For decades, Ugandans and South Sudanese lived next to each other. However, the two peoples traded very little. When the SPLA began self-administration in South Sudan after the 2005 peace accord, the situation changed dramatically. All of a sudden, Ugandan traders, manufactures, boda boda riders, mechanics, barbers and other wheeler dealers flooded Juba like a swarm of bees. The movement of people and goods between the two countries led to unprecedented trade and investment. By 2009, Uganda was exporting goods worth over $670m to South Sudan. The South Sudanese became the largest players on the Kampala real estate market.
Therefore, the integration of Rwanda, DRC and South Sudan with Uganda was well advanced long before these three countries joined the EAC. The lesson from above stories is simple but fundamental: the critical driving force behind regional integration has been Museveni’s and Kagame’s military adventures in this region. These military interventions have contributed much more than all the summits by heads of state and their bureaucrats in airconditioned international conference halls. If international agreements have made any meaningful contribution to regional integration, it has only been to give formal and legal sanction to a process achieved largely by our men in uniform on the battlefields.

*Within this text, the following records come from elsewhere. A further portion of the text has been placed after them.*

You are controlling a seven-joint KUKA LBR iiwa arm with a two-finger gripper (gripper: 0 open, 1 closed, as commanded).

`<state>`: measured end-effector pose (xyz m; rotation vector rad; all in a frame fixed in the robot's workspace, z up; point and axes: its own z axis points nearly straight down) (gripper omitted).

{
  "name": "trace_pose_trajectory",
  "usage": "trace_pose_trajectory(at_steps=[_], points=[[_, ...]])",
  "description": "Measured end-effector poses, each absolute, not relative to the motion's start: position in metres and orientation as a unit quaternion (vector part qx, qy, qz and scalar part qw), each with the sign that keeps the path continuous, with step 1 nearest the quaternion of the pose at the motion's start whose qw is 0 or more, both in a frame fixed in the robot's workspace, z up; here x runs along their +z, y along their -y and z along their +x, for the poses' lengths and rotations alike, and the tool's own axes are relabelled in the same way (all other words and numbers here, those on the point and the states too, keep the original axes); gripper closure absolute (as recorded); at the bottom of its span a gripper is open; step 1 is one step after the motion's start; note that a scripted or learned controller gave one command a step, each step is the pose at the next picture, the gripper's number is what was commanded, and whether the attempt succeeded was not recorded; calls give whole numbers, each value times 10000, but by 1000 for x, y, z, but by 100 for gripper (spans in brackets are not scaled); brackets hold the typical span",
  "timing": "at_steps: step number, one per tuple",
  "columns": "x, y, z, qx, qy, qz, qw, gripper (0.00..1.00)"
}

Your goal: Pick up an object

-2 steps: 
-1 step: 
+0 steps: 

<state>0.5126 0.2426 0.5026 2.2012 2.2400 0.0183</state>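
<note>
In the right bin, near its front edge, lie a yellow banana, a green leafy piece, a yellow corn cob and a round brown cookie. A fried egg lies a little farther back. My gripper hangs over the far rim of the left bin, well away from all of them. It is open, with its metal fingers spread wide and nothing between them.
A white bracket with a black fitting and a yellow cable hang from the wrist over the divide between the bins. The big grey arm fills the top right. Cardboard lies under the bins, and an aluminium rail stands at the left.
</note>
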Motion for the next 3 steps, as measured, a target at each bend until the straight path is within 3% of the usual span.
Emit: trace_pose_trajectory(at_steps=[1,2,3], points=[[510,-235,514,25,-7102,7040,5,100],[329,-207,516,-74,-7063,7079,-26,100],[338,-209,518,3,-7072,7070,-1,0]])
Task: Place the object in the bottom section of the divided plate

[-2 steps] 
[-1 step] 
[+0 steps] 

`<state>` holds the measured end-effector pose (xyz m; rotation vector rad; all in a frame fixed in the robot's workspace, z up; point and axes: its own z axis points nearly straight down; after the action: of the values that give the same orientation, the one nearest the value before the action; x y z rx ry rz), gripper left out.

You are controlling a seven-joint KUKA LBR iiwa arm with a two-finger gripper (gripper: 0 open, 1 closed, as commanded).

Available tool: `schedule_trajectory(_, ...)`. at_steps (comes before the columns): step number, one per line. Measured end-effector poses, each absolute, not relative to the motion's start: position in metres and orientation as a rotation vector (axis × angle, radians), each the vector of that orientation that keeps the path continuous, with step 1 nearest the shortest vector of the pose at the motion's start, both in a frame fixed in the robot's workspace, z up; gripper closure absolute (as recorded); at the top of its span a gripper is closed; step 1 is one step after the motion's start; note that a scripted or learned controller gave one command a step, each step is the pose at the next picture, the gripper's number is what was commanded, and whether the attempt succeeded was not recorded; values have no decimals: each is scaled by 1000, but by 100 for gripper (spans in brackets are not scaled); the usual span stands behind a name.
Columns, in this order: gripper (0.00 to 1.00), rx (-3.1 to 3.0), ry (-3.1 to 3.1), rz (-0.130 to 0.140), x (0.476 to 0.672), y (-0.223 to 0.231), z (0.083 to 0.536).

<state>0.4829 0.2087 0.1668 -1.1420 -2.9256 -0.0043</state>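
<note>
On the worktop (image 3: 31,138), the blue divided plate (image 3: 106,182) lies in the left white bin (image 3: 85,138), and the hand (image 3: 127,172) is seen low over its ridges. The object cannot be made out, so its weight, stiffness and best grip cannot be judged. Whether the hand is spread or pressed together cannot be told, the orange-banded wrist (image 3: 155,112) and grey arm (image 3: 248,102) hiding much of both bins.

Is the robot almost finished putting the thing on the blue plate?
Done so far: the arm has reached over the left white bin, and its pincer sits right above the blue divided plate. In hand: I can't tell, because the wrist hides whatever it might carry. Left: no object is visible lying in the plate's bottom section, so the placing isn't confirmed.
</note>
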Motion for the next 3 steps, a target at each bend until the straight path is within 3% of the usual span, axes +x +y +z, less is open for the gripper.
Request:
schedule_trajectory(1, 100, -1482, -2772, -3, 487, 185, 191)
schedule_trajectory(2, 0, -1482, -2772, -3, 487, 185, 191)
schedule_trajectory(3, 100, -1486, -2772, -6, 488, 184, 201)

The NRM revolution sparked the RPF revolution and gave momentum to the SPLA revolution. The RPF revolution ignited a revolution in the DRC, thereby extending NRM’s contribution to regional liberation. Today, the armies of Uganda and Rwanda stand guard in Central Africa Republic, Mozambique, Somalia, DRC and South Sudan, creating a security competition between Kampala and Kigali that has led to structural stress between the two nations. While the initial military interventions by Kampala and later Kigali were unilateral, today both UPDF and RDF deploy in other countries of this region at the invitation of their governments. Consent and cooperation are replacing unilateral action, thereby giving legitimacy to, and space for, peaceful economic intercourse. Welcome DRC to the EAC. We must thank the NRM and RPF revolutions for this.